Cover exposed soil in yard.

In the past, lead was found in gasoline, so it is likely that over the years, lead was deposited through the air to your yard. Since lead is a large element, it does not leach deeply in the soil. If soil is exposed the lead is accessible to playing children and more easily tracked into the house. It is a good idea to make sure that either grass or mulch is used to cover bare soil area. Also, pay close attention to the area that is within three feet of your house, all the way around. If your house is painted with lead paint, these areas of soil are potentially dangerous due to lead flaking off or run-off due to rain. Make sure to keep these areas covered.

Back to top

How Should Foods Be Stored?

Canned foods should not be stored in their cans, once the product has been opened. In the United States, lead solder is not used in the canning process, but lead is still used in some foreign countries. If there is food remaining from the can it should be stored in a plastic container with a seal. Foods should also not be stored in crystal. Since most fine crystal contains lead, foods should not be stored in them, especially acidic foods. Acidic foods and drinks, such as orange juice, can cause the lead from the crystal to leach into the food product.

Back to top

Dangerous Home Remedies

These home remedies contain lead and are very dangerous!

AZARCON: a bright orange powder, also known as Ruedo, Corol, Maria Luiso, Alarcon, Ligo.
GRETA: a yellow powder
Both AZARCON and GRETA are given for "empacho" (intestinal illness)
Both AZARCON and GRETA are almost 100% lead. Any amount is poisonous to children and adults.

 DANGER!! THESE HOME REMEDIES ALSO CONTAIN LEAD AND CAN MAKE YOU VERY SICK

Hmong community:

PAY-LOO-AH: a red powder given for rash or fever.

Asian Indian community:

GHASARD: a brown powder given as an aid to digestion.

BALA GOLI: a round, flat, black bean dissolved in "gripe water" and used for stomachache.

KANDU: a red powder used to treat stomachache.

Arab American community:

KOHL (ALKOHL): a powder used both as a cosmetic eye make-up and applied to skin infections and the navel of a newborn child.

IF YOU HAVE TAKEN OR HAVE GIVEN A HOME REMEDY THAT CONTAINS LEAD TO A CHILD, DO THE FOLLOWING:

You should get medical attention immediately.

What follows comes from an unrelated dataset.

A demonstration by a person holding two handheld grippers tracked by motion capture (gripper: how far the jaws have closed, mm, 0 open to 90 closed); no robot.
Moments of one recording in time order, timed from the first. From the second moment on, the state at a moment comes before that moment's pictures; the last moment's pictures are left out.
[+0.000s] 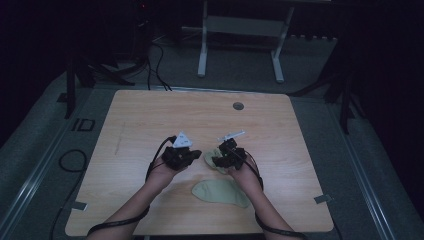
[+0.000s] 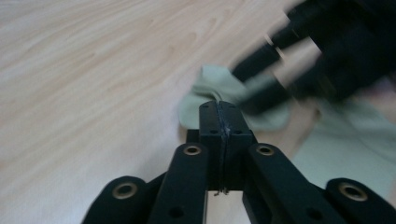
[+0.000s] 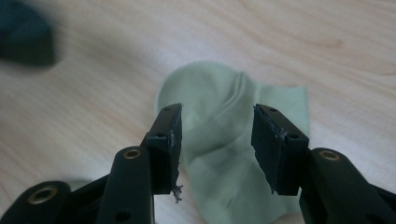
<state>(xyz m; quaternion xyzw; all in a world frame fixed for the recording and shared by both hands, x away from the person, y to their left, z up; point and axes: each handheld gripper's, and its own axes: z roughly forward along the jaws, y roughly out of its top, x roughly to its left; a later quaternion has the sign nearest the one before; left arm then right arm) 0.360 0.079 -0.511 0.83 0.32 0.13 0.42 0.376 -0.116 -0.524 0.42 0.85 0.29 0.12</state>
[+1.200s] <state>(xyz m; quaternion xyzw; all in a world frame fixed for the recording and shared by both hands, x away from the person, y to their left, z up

Call your doctor, clinic, or local health department for more information or for help with treatment for lead poisoning.

You can also call the Indiana Poison Control Center telephone hotline 800/222-1222

Someone is available 24 hours/day to answer your questions and help in an emergency.

Back to top

What Does My Child’s Blood Lead Test Mean?

Blood Lead Level Suggested Actions
0-9 mcg/dL No further action, the levels are in the normal range
10-14 mcg/dL Rescreen every 3-4 months. Take notice of possible sources of lead in the child’s environment, and practice safety tips.
20-44 mcg/dL Complete medical evaluation. Find and get rid of lead hazards in the child’s environment.
45-69 mcg/dL Medical treatment and inspection of the child’s environment within 48 hours.
70 mcg/dL or above Medical emergency. Seek immediate medical treatment and inspection of the child’s environment.